Being the adoptee is not an easy, or simple position to sit in. I'm pulled in both directions. I wonder who am I? I wonder where I fit? Does the bio family care? Do they want relationships with my family? Am I just some girl that's his bio daughter, just an after thought? Does my adopted family feel that I'm still the girl I was before we learned of the paternity? Will they someday hold it against me? So many questions swirling around my mind. I just want to be loved, thought of, communicated with, made a part of the family, included. I'm so lost as to what to do?
I have a lot of Fathers in my life. I've pulled away from some because I didn't feel I was getting what I needed from them. Thankfully I live hundreds of miles away so not seeing them often can be blamed on my husbands job instead of them not caring, forgetting about me, or me not being important enough. That helps me compartmentalize the situation. But I can't help but be jealous of all my brothers and their relationships with the dad/father we share. Because that's their Dad
Recently I attended a close friends fathers funeral and she said something that struck me and will stay with me forever, she said "he wasn't always perfect but he was mine". Wow, I can't really say that. I'll attend 4 fathers funerals soon enough and I don't feel I can say that for any of them. My dad is not my bio dad, so how's he mine. My father doesn't speak to me so how's he mine? My stepdad isn't mine either and my father in law isn't mine, he's my husbands. So, where do I fit? Do you see what I'm talking about? The whole funeral I was sad for my friend, but I was sad envisioning my 4 fathers funerals knowing I'll never be able to say those words. I'm a lost girl.
My life really has changed since that dreary September day in 2008. I still haven't really found my place as a daughter or a sister. I'm grateful that my children will NEvER go through these same feelings. I just don't know how to handle this.
When happy things happen to my brothers (5) and one of my Dad/father says something I truly get emotional because I can never be that child. It feels like a constant mourning phase.
I'm grateful for my kids but they can't replace that missing relationship, the father/daughter one I long for.
So just say a prayer for now that I can recover from this loss and be ok with being a "kinda my daughter".
Saturday, January 3, 2015
Happy new year yall!
With the new year comes new plans, new initiatives, new goals and new hopes. In the past I've put so much of myself into other people, groups, activities and put myself and my family last. I was raised a Christian woman and by Christian values of community service, always doing for others in need, and putting my needs behind those. As a mother you also put your children above yourself. This is not necessarily the right way to do things but the way I've done them.
I pride myself in being that trustworthy, reliable and always willing to help. I love being the one to lean on. I love helping people. I love seeing faces and watching moments knowing I got to help make that possible. That's truly unmeasurable. I love giving of myself.
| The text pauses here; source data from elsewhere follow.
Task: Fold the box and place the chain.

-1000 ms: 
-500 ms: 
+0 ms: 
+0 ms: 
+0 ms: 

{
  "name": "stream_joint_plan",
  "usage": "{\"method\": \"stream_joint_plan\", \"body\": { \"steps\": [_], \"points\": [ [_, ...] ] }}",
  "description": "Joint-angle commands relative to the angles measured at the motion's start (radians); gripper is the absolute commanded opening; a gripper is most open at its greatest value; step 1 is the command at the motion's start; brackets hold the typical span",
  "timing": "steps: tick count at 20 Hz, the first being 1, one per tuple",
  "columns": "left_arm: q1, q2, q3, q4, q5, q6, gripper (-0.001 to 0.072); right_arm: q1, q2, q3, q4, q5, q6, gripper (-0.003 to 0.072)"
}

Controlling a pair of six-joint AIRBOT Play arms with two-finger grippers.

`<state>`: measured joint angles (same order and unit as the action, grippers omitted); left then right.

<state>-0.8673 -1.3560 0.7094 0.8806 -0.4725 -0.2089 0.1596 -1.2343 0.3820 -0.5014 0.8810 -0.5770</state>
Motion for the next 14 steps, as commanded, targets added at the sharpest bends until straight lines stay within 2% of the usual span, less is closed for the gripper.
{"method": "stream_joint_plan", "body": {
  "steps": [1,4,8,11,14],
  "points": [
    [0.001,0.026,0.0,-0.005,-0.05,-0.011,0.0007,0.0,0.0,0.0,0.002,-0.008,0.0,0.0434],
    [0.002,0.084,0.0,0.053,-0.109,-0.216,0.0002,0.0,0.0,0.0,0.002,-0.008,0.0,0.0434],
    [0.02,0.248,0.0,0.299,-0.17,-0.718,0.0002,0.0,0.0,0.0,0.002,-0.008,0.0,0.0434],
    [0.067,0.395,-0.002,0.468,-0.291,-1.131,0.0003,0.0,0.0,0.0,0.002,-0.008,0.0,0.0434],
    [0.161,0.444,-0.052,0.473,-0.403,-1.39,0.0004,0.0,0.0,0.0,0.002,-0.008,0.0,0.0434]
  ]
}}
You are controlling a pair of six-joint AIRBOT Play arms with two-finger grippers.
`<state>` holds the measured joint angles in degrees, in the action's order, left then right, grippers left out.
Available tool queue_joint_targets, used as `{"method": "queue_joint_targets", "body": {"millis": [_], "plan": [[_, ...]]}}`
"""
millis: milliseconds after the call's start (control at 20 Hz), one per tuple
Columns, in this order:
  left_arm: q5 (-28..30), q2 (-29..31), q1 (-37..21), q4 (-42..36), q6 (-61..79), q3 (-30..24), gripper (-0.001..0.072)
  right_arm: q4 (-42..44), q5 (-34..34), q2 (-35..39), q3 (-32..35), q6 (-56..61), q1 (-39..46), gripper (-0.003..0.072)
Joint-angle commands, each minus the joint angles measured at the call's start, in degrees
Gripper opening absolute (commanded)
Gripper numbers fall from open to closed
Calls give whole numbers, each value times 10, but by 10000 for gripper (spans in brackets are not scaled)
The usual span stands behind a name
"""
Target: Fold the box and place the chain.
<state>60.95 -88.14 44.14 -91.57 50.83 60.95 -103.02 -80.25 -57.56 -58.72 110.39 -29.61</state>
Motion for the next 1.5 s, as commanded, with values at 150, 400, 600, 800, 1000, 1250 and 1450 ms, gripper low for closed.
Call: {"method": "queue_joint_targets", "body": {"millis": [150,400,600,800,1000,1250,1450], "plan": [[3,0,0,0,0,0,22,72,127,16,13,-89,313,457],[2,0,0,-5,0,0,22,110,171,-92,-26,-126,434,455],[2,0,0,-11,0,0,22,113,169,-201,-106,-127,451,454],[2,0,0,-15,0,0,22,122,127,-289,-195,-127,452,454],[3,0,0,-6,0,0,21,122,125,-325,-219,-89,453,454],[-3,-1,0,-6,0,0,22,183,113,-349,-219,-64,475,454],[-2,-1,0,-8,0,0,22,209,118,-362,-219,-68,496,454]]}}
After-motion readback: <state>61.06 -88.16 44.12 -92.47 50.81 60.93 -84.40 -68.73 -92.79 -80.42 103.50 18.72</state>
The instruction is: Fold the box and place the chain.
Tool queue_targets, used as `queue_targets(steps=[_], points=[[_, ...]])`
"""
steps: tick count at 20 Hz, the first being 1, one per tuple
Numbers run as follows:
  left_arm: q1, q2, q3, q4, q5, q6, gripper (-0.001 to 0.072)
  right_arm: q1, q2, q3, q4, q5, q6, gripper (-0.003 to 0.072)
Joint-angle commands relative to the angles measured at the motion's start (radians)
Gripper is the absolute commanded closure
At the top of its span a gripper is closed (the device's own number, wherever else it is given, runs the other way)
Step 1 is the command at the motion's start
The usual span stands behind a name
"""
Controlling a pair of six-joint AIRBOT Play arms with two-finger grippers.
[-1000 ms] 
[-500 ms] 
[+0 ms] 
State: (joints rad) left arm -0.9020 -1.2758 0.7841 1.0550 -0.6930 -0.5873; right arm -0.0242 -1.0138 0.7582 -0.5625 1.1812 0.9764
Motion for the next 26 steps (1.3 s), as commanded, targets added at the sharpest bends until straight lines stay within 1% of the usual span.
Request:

But there comes a time when that has to be put on hold.
After a horribly rough year where my life was in jeopardy with some insane internal health issues and many other bumps in the road my eyes and heart have changed.
This year I'm doing things differently. My family will come before anything or anyone else. I will not apologize for this nor will I feel guilty for it. My life as well as my marriage, my finances, my relationship with my children need my attention and I'm going to give priority to them.
So this year I've labeled the year of The Family, in hopes that with renewed focus I can teach my kids a few things, grow my marriage, continue to get well, meet some goals.
Please support me, my family and the challenges we are soon to face. Your love, appreciation and support are so needed and so helpful.